An ironic thing in our industry is how important reporting actually is for informing decisions and driving progress, because nobody gets into building out of a love for reporting. But the imperative to quickly and accurately understand the state of these complex projects suddenly became critical in the early days of the Covid-19 outbreak, and we’re pleased to have supported Mace and Lodha through our insights-driven technology.
Enhancing the safety for workers on-site
No 1 Grosvenor Square posed unique challenges in its layout when it came to ensuring social distancing, but this was another area where technology proved its worth. “In the early days of reopening, the team at Disperse conducted twice-weekly scans of our site during peak hours and delivered a customised social distancing report that we used to uncover pinch points across the project,” says Harrison. “These findings were essential for enabling us to design revised site layouts to accommodate necessary changes like one-way traffic.”

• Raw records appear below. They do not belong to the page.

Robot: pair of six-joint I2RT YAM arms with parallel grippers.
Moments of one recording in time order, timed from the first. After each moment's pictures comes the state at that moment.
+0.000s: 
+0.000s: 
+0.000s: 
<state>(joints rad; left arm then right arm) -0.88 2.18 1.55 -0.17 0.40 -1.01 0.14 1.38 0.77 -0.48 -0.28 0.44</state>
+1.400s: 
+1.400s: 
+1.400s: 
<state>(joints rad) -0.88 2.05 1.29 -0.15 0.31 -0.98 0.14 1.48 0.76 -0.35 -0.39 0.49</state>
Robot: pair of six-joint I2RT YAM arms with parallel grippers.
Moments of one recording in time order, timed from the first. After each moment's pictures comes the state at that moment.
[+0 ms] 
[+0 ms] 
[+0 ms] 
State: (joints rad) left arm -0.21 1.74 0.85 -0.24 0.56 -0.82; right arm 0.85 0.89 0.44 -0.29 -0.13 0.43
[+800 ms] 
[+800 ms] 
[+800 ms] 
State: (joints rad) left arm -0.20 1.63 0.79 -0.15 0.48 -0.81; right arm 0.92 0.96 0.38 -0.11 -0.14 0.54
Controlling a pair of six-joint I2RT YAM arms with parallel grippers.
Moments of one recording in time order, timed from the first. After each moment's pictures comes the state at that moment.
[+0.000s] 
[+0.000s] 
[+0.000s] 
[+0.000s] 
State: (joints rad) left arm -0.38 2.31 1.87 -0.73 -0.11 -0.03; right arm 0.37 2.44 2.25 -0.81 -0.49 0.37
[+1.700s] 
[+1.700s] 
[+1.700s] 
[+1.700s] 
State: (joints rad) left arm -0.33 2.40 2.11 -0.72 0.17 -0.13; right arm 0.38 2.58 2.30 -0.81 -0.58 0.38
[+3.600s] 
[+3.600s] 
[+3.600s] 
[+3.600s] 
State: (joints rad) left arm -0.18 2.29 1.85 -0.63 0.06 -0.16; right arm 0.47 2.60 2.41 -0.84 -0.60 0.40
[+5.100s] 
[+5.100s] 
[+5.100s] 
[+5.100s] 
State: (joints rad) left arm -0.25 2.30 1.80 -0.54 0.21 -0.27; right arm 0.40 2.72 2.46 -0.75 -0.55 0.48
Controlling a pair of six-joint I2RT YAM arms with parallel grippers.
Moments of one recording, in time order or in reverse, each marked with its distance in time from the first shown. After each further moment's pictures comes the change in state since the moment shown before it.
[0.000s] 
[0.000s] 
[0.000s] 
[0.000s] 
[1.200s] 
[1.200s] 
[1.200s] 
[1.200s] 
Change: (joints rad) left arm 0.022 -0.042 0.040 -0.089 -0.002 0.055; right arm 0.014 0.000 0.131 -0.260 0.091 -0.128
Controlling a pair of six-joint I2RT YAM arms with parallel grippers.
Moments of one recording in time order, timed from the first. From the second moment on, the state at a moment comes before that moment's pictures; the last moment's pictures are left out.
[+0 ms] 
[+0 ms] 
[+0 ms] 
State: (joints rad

The virtual project environment also meant that project teams could “visit” the site digitally rather than physically, and there was no disadvantage to remaining off site in terms of having a clear understanding of progress.
Paving the road to recovery
Running safe and productive sites was the ultimate goal for Mace and Lodha when restarting work on No 1 Grosvenor Square through lockdown. Thanks to advanced technology, the team was able to measurably improve operational agility and bounce back at a much faster rate than counterparts across the industry. The most important factor, however, was safeguarding workers’ health and the team managed to do this to a tee, with zero Covid-19 cases to date despite resuming work in April, when hospitalisations were at an all-time high.
Despite industry-wide setbacks from the global pandemic, No 1 Grosvenor Square can be held up as a beacon for achieving some of the fastest super-prime construction outputs in London without compromising on quality or safety, and their lessons learned can be applied across the industry. As winter approaches and a second wave of the pandemic starts to present itself, we expect we’ll hear more stories of innovative teams using technology to outsmart the virus and circumnavigate challenging situations.